**DESCRIPTION OF THE TASK**
Once you reach the line containing "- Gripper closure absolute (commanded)", write out that line and every remaining line of the records exactly.

== Segment start ==

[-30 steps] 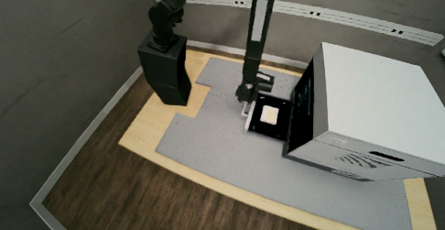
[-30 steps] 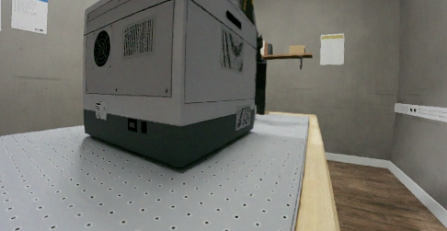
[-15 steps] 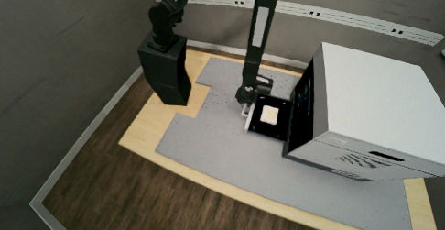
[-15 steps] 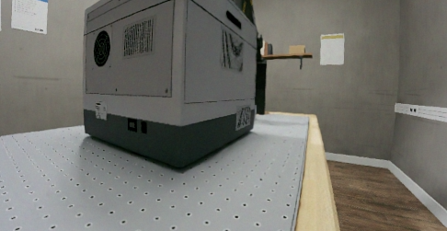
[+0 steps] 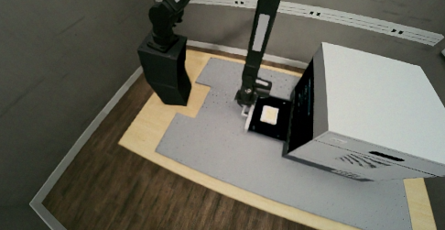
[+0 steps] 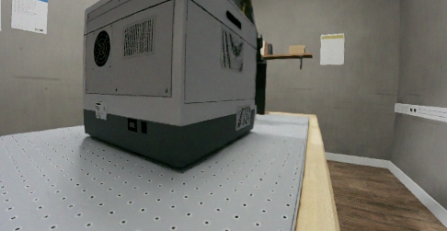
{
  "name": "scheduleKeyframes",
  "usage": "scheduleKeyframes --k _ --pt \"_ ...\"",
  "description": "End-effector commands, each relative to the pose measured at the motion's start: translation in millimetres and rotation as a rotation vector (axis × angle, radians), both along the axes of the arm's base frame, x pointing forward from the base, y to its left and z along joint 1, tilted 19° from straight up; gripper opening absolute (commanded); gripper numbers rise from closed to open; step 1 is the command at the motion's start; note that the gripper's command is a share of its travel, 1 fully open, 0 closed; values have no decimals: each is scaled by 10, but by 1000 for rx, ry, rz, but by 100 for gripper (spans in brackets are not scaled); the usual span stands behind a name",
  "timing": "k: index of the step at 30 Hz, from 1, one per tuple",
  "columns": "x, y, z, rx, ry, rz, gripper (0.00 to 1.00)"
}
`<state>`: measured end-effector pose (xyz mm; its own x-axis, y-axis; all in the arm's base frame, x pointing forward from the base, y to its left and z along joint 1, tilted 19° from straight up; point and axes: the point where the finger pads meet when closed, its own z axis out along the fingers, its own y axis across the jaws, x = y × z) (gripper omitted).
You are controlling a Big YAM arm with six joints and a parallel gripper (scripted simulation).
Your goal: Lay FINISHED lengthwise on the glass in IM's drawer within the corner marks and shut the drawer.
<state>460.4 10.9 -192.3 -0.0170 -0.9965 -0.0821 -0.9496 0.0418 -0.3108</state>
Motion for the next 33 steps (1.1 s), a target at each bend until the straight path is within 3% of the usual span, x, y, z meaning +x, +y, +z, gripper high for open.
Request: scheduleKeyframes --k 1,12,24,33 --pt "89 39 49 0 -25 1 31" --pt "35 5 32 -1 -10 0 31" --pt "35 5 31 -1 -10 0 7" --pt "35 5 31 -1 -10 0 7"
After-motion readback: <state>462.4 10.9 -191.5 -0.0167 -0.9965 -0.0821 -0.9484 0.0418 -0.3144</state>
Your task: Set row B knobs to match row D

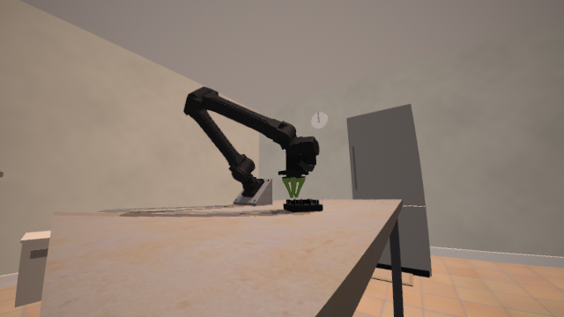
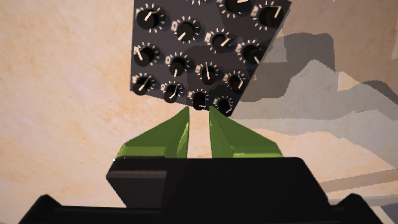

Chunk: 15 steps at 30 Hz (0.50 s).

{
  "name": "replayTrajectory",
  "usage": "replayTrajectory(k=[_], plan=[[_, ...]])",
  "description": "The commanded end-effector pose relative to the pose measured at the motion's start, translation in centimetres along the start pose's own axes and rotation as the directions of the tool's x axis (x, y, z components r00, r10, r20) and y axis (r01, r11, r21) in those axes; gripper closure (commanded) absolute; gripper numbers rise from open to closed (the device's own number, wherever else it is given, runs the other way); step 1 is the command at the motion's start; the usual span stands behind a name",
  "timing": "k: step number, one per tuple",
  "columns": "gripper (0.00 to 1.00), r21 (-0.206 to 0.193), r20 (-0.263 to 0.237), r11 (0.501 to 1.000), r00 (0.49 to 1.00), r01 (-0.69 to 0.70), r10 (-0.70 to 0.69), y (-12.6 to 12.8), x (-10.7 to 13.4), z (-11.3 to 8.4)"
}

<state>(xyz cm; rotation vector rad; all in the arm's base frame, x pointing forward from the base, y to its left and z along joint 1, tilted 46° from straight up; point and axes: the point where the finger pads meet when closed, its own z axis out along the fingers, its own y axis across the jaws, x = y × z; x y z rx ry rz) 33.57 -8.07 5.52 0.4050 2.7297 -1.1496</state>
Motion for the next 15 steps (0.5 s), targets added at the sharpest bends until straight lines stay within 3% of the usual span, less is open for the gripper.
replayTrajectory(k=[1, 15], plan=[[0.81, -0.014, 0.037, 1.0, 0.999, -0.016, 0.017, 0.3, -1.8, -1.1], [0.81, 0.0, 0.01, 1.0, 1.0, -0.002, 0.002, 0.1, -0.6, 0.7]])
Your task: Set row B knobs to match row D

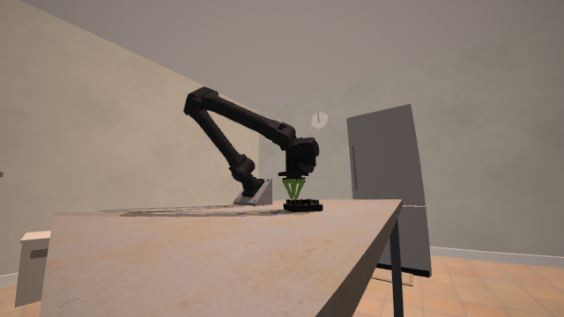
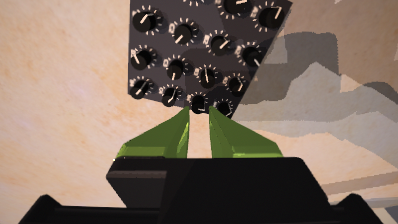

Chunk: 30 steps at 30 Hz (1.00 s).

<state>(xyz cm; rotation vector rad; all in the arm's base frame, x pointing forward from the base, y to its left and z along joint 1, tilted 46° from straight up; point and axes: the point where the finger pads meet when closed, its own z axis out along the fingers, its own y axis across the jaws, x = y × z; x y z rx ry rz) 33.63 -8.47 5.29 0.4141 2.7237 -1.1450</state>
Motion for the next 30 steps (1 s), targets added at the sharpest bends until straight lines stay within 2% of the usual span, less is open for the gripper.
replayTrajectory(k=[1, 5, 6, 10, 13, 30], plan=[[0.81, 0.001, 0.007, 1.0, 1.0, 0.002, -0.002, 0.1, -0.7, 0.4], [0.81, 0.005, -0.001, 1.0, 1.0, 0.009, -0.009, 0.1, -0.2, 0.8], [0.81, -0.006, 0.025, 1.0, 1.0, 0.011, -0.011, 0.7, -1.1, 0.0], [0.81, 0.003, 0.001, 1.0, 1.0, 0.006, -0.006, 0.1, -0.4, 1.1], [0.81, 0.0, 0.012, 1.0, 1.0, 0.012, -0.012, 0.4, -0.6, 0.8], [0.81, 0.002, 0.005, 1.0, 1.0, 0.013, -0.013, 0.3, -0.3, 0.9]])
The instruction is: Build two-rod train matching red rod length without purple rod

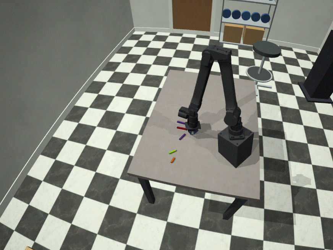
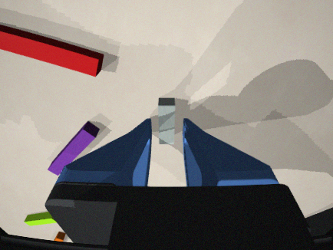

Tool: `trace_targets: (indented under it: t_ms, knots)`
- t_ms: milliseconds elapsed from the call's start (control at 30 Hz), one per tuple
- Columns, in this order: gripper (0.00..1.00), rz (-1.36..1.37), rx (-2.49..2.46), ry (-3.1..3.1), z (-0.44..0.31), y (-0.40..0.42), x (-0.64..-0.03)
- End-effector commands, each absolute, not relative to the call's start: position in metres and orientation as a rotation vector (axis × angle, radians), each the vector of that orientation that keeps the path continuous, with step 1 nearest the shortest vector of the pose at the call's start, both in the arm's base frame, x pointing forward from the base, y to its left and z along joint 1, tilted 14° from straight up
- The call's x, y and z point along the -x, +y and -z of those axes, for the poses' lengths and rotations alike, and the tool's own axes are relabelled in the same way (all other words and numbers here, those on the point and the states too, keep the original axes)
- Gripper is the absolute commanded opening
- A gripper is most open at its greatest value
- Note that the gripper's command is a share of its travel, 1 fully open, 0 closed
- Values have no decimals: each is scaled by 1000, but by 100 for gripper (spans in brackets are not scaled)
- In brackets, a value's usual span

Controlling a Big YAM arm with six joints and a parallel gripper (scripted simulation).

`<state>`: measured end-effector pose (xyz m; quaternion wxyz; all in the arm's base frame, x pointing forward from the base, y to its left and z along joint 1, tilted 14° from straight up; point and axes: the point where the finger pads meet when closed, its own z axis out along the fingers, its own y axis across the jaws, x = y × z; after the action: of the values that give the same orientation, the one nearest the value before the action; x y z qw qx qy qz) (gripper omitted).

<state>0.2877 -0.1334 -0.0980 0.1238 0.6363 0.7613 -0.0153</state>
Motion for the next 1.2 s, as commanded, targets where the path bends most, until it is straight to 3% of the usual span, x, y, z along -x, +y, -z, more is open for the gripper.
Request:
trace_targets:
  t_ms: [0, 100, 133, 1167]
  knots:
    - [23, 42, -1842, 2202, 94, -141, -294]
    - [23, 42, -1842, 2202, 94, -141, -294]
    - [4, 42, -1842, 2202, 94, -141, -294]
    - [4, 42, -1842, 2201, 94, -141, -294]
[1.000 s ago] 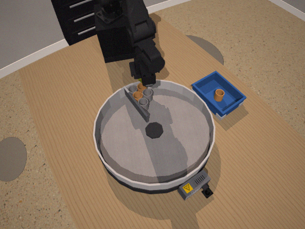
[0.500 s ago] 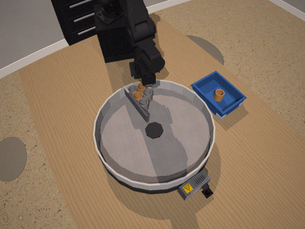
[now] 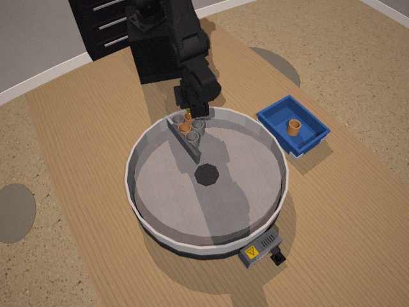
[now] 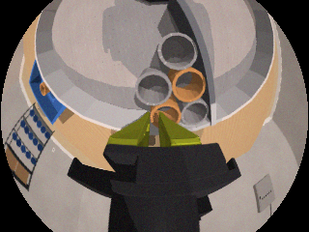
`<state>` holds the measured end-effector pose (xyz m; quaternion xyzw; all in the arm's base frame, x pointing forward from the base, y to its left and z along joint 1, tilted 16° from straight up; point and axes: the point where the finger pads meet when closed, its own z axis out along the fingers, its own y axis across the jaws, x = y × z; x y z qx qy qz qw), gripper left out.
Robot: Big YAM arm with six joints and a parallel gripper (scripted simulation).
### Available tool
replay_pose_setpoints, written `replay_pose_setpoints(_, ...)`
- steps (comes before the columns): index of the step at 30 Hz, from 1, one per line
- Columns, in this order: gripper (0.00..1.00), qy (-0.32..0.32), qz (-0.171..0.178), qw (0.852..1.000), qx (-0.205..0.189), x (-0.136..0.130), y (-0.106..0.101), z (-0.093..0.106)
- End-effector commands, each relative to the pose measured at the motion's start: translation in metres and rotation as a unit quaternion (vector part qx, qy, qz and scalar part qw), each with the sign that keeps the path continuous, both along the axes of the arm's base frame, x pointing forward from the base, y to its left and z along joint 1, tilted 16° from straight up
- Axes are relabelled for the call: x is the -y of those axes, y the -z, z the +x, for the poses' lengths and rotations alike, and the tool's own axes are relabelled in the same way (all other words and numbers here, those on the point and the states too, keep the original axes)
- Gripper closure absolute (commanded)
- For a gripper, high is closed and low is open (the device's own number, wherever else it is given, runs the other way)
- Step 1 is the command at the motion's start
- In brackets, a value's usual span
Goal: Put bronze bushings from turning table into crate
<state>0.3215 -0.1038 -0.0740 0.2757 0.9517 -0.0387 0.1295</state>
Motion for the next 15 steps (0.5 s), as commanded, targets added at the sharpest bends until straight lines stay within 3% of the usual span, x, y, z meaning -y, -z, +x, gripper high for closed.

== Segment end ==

**SOLUTION BELOW**
- Gripper closure absolute (commanded)
- For a gripper, high is closed and low is open (the device's own number, wherever else it is given, runs the other way)
- Step 1 is the command at the motion's start
- In brackets, a value's usual span
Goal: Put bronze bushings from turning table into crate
<state>0.3215 -0.1038 -0.0740 0.2757 0.9517 -0.0387 0.1295</state>
Motion for the next 15 steps (0.5 s), as commanded, targets added at the sharpest bends until straight lines stay within 3% of the usual span, x, y, z meaning -y, -z, +x, gripper high for closed.

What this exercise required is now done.